■ **Task to carry out**
Please return every record exactly as it appears.
-------------------------
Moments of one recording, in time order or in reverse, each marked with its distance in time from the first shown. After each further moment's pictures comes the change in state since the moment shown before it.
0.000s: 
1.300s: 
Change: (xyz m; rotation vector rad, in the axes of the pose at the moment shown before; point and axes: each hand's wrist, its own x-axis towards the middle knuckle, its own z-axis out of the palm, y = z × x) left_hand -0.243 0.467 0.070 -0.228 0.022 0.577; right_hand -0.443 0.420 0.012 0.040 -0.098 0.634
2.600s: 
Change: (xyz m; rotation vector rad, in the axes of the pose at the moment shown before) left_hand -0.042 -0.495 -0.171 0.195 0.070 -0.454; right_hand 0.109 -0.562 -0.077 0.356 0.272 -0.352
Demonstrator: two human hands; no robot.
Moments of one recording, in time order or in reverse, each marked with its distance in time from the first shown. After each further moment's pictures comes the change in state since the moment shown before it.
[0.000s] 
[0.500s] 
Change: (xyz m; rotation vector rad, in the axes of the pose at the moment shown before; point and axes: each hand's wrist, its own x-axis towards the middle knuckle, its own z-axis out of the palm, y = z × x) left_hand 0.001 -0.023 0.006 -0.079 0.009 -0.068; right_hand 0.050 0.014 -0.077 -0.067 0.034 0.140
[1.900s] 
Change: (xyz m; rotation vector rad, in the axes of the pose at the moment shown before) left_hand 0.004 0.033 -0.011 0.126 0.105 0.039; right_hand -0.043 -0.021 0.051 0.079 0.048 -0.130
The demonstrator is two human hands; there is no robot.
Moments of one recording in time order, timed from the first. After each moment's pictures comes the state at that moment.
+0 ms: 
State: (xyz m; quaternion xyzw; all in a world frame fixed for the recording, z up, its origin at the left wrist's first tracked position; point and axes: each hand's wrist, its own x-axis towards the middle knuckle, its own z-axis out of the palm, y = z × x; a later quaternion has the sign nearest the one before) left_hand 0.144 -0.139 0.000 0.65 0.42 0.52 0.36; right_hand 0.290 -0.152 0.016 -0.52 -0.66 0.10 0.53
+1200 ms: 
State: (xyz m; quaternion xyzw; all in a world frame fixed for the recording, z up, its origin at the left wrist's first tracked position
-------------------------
■ **Response to the exercise**
Moments of one recording, in time order or in reverse, each marked with its distance in time from the first shown. After each further moment's pictures comes the change in state since the moment shown before it.
0.000s: 
1.300s: 
Change: (xyz m; rotation vector rad, in the axes of the pose at the moment shown before; point and axes: each hand's wrist, its own x-axis towards the middle knuckle, its own z-axis out of the palm, y = z × x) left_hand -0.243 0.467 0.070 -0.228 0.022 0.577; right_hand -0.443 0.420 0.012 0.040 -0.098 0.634
2.600s: 
Change: (xyz m; rotation vector rad, in the axes of the pose at the moment shown before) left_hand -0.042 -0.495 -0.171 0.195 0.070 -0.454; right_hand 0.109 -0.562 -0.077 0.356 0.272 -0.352
Demonstrator: two human hands; no robot.
Moments of one recording, in time order or in reverse, each marked with its distance in time from the first shown. After each further moment's pictures comes the change in state since the moment shown before it.
[0.000s] 
[0.500s] 
Change: (xyz m; rotation vector rad, in the axes of the pose at the moment shown before; point and axes: each hand's wrist, its own x-axis towards the middle knuckle, its own z-axis out of the palm, y = z × x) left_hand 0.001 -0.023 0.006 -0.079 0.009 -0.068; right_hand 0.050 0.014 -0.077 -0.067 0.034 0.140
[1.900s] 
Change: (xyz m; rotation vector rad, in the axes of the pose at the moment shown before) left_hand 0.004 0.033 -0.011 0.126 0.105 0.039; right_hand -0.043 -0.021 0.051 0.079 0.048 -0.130
The demonstrator is two human hands; there is no robot.
Moments of one recording in time order, timed from the first. After each moment's pictures comes the state at that moment.
+0 ms: 
State: (xyz m; quaternion xyzw; all in a world frame fixed for the recording, z up, its origin at the left wrist's first tracked position; point and axes: each hand's wrist, its own x-axis towards the middle knuckle, its own z-axis out of the palm, y = z × x; a later quaternion has the sign nearest the one before) left_hand 0.144 -0.139 0.000 0.65 0.42 0.52 0.36; right_hand 0.290 -0.152 0.016 -0.52 -0.66 0.10 0.53
+1200 ms: 
State: (xyz m; quaternion xyzw; all in a world frame fixed for the recording, z up, its origin at the left wrist's first tracked position

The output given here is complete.